EXERCISE DETAILS:
When a line in the entries contains the word "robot", copy that line in full.

[Opening RECORDS TO PROCESS section]

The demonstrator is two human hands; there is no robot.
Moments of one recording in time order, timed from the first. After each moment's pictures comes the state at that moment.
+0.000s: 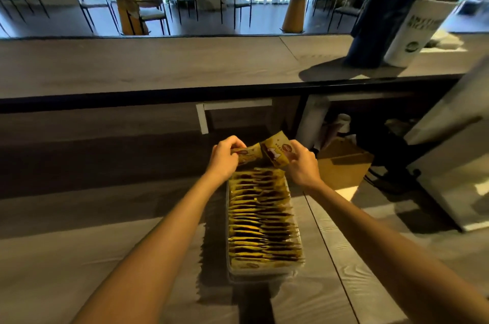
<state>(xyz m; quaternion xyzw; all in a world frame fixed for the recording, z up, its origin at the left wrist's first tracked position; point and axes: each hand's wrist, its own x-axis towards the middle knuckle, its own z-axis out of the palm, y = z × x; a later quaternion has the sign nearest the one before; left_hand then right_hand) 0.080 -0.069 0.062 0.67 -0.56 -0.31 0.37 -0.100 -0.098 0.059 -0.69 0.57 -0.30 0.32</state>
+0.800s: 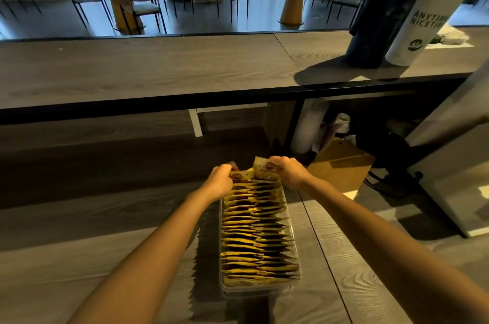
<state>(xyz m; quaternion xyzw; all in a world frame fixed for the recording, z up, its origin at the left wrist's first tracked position) 0.086 -0.092 0.015 0.72 -0.56 -0.38 0.17 -0.098 -0.143 0.041 -0.79 0.52 -0.04 0.32</state>
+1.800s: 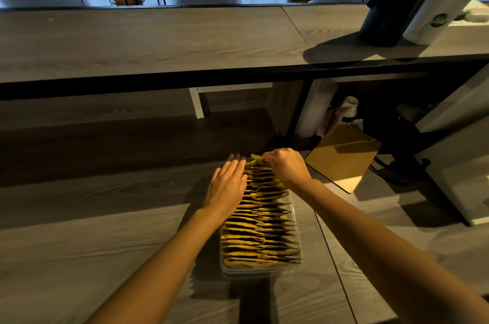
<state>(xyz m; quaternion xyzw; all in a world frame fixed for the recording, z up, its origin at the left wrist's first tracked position) 0.055 -0.043 -0.010 0.71 -0.67 -0.16 0.14 -0.088 -0.129 0.009 -0.88 0.45 -0.09 0.10</state>
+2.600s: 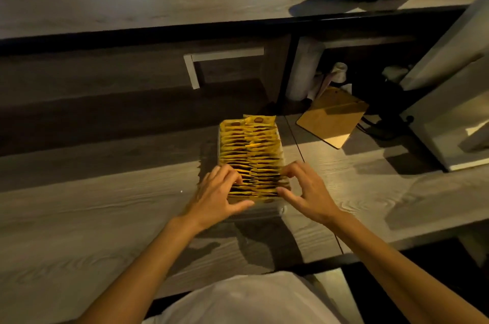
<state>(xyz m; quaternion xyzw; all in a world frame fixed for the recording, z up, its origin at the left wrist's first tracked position) 0.049 0.075 -0.010 0.60 -0.76 -0.17 0.19 -0.173 0.019 -0.018 -0.84 0.43 -0.21 0.25</state>
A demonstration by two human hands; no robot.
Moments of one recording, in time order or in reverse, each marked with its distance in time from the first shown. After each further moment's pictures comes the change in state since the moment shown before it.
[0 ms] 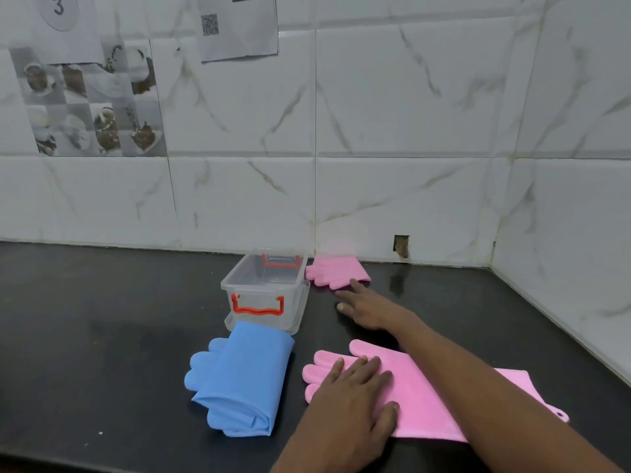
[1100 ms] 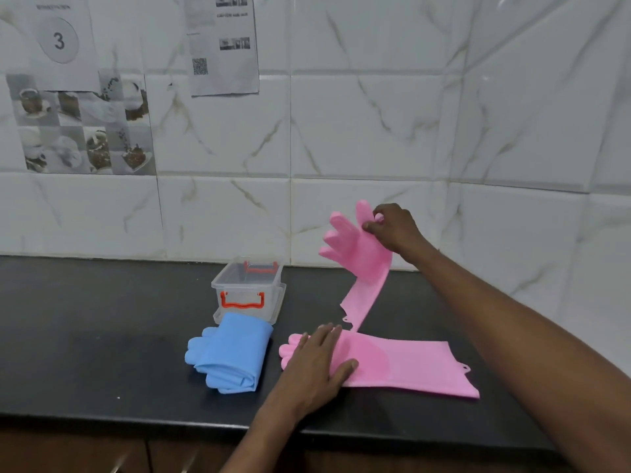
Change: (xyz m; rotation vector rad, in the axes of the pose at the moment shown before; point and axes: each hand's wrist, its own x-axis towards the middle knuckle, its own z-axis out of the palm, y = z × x) left_hand -0.014 0.009 -0.007 -0.084 0.174 -0.051; right_hand -0.135 0.005 -0.169 0.354 0.734 0.161
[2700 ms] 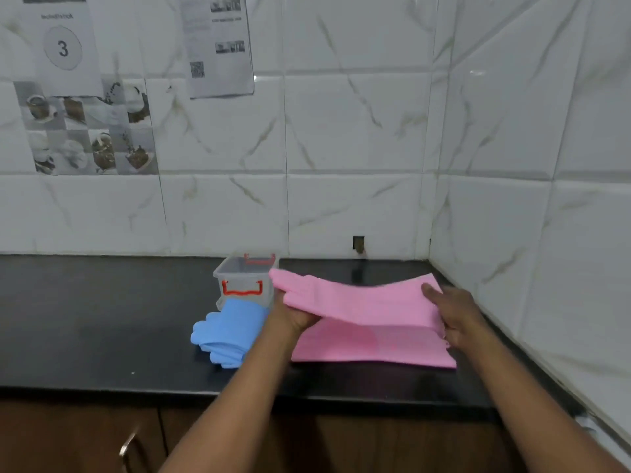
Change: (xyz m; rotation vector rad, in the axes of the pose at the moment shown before) left_hand 0.052 0.029 -0.065 -2.043 0.205 -0.894; right_hand -0.149 0.111 -0.006 0.884 0.036 0.703
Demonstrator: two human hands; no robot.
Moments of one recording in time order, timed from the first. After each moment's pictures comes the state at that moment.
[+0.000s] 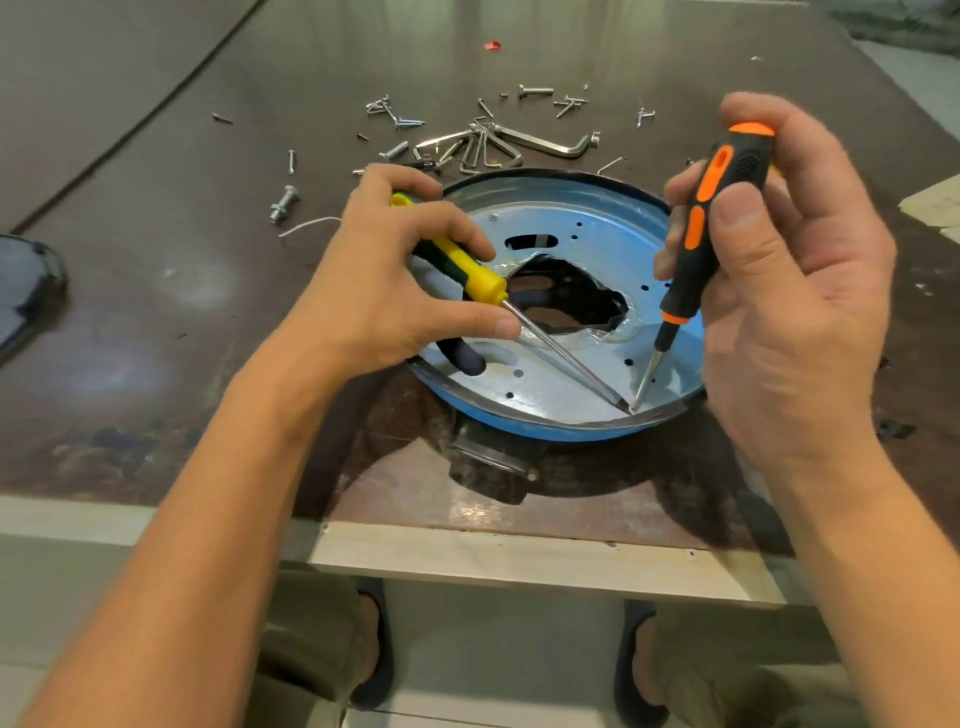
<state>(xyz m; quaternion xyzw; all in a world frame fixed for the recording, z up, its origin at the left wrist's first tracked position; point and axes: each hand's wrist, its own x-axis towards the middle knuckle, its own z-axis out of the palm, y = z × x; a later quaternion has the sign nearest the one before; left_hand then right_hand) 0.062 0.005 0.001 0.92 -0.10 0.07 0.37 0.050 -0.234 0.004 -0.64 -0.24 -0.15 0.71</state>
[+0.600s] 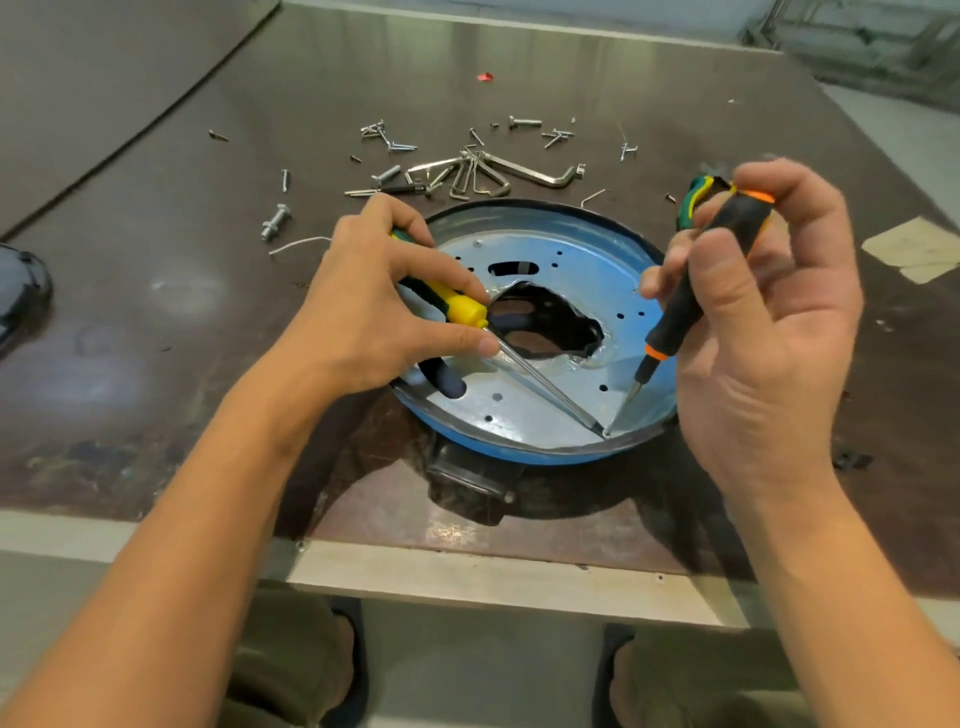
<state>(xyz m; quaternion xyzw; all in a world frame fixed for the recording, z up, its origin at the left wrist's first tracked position) 0.065 0.001 0.000 0.92 -0.10 0.11 0.37 0.049 -0.233 0.007 -0.58 -0.22 -0.16 0.77</state>
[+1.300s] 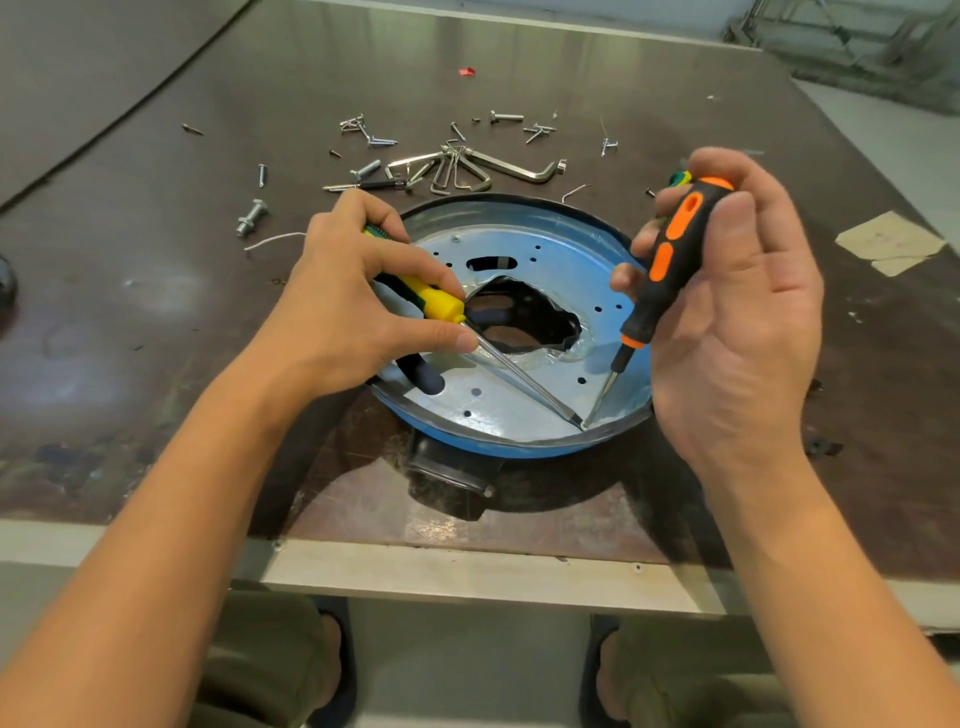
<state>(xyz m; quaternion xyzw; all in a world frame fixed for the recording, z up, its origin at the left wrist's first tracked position) 0.065 0.001 -0.004 0.91 -0.10 0.11 0.38 0.052 -0.234 0.007 -0.56 -0.15 -0.15 0.80</state>
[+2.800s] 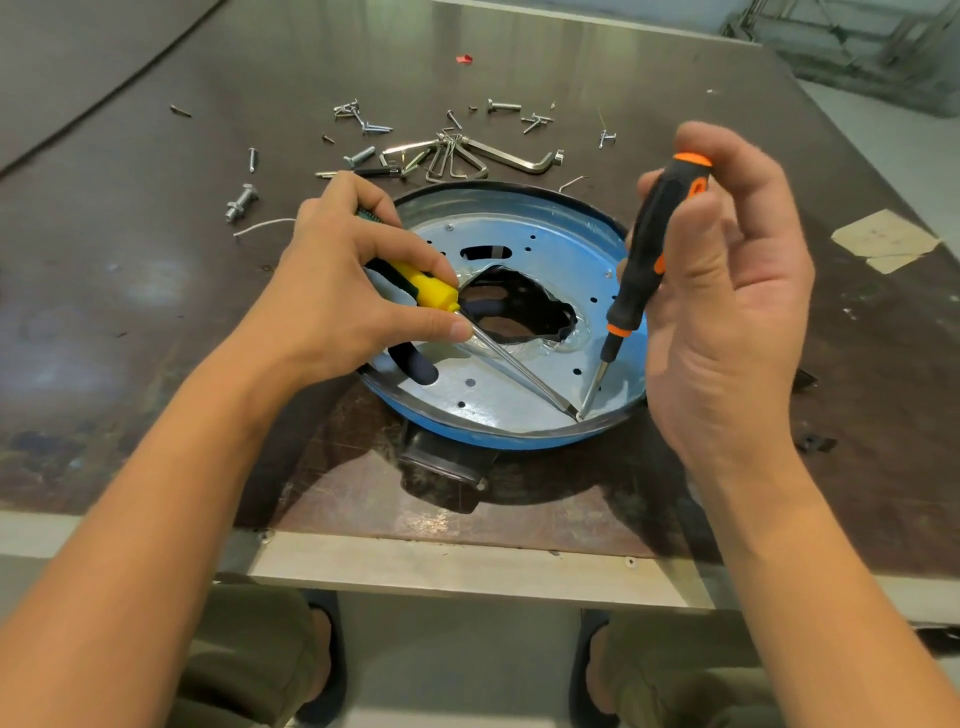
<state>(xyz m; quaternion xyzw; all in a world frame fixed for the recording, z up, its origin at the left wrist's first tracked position) 0.063 -0.001 0.000 0.91 -0.09 0.10 0.38 0.053 -0.233 0.008 -0.61 -0.20 -0.16 0.75</state>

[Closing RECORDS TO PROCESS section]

WRITTEN SOLUTION:
The demonstrator is two human hands; there is no robot.
A demonstration by two human hands; no robot.
Demonstrator: two human hands; no robot.

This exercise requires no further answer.